Uganda Tour Deepens O'Neill, Bono Divisions on Aid|
Posted on Monday, May 27 @ 09:14:26 UTC by Macphisto
KAMPALA, Uganda (Reuters) - U.S. Treasury Secretary Paul O'Neill and Irish rock singer Bono revealed strong differences Monday over how rich nations should help poverty-stricken Africa.
The pair, in Uganda on the third leg of a debt-study tour that has taken them to Ghana and South Africa and will end in Ethiopia, differed on whether more aid money and increased debt forgiveness could help Uganda.
As the pair toured an elementary school outside Kampala, O'Neill expressed surprise that six or seven children had to share one book and suggested voluntary aid could ease such shortages.
"I think if people understood they could give six copies of Dr. Seuss and every child could have one ... that translates better than saying give us some more money," O'Neill said.
"If you do something that helps people with real tangible things (it helps more than) some cosmic stuff about billions of dollars," O'Neill said.

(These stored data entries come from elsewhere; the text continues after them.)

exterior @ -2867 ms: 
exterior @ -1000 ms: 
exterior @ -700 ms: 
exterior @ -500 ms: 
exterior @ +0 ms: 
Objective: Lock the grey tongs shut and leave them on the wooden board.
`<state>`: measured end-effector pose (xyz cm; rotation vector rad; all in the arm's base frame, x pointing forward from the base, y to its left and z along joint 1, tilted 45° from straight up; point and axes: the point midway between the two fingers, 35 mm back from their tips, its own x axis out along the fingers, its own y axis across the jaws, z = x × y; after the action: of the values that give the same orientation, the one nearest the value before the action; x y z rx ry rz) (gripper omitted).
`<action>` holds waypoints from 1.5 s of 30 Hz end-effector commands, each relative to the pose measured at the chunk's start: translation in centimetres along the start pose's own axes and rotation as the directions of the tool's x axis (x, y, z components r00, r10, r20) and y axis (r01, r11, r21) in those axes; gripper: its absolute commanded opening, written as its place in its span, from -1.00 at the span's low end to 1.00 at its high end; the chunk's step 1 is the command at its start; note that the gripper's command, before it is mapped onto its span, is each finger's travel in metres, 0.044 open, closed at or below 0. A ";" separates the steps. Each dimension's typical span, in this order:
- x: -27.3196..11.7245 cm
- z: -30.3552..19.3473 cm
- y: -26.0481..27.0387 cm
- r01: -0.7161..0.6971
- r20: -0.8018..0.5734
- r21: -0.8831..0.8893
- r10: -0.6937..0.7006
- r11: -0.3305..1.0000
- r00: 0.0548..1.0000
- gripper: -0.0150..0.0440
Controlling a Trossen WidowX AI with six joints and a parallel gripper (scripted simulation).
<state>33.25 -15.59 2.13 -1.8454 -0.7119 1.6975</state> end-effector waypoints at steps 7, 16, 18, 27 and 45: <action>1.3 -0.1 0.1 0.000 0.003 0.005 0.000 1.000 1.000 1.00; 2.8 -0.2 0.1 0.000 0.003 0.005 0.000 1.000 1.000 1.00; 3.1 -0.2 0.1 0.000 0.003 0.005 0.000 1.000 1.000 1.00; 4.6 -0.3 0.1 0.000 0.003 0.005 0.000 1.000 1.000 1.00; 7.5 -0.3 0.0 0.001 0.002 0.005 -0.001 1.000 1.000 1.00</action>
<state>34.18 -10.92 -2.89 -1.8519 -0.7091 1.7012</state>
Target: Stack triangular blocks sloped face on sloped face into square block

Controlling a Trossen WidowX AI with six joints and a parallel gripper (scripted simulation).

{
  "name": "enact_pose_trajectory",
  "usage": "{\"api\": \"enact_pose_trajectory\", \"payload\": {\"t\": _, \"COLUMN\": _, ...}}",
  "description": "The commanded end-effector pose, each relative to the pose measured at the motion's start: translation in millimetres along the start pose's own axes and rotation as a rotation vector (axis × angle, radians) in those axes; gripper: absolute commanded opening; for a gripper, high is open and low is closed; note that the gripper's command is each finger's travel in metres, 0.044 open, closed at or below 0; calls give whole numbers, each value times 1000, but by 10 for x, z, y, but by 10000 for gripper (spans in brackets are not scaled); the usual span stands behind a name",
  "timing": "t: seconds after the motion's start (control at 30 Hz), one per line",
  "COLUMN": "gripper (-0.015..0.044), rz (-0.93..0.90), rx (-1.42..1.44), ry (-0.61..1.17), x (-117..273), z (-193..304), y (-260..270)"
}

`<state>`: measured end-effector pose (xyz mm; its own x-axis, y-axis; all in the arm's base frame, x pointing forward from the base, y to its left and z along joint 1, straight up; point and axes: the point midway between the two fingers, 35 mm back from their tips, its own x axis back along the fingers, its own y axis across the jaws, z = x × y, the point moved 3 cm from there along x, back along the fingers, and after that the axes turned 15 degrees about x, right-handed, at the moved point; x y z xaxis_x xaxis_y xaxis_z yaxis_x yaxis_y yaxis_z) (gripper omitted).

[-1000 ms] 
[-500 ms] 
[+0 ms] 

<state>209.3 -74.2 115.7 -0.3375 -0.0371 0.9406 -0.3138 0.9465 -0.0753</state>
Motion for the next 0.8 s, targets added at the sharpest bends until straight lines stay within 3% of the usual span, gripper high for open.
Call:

Bono, a long-term activist for debt relief and aid to Africa, responded by saying more money was desperately needed from rich Western nations.
"It is going to take billions of dollars ... it's not 'cosmic stuff' though," Bono said, adding more money would allow children to have a meal a day and to prepare themselves for better futures through education.
Earlier, the two, joined by Hollywood actor Chris Tucker, traveled down dusty roads through lush green countryside to visit a well project that Bono and O'Neill agreed was a prime example of effective aid use.
The well, which cost about $1,000 to build, provides clean water for about 500 people. Local officials said it had helped reduce diarrhea and other diseases.
Singing school children greeted the pair at a nearby elementary school. They spent some time with school officials and children in the mud-floored building.
Uganda is ranked at 141 out of 162 countries on the United Nations Development Index.
The country of 23 million has averaged six percent growth over the past decade, largely helped by donor funds. In 2000 around 35 percent of the population was living on less than a dollar a day -- down from 56 percent in 1992.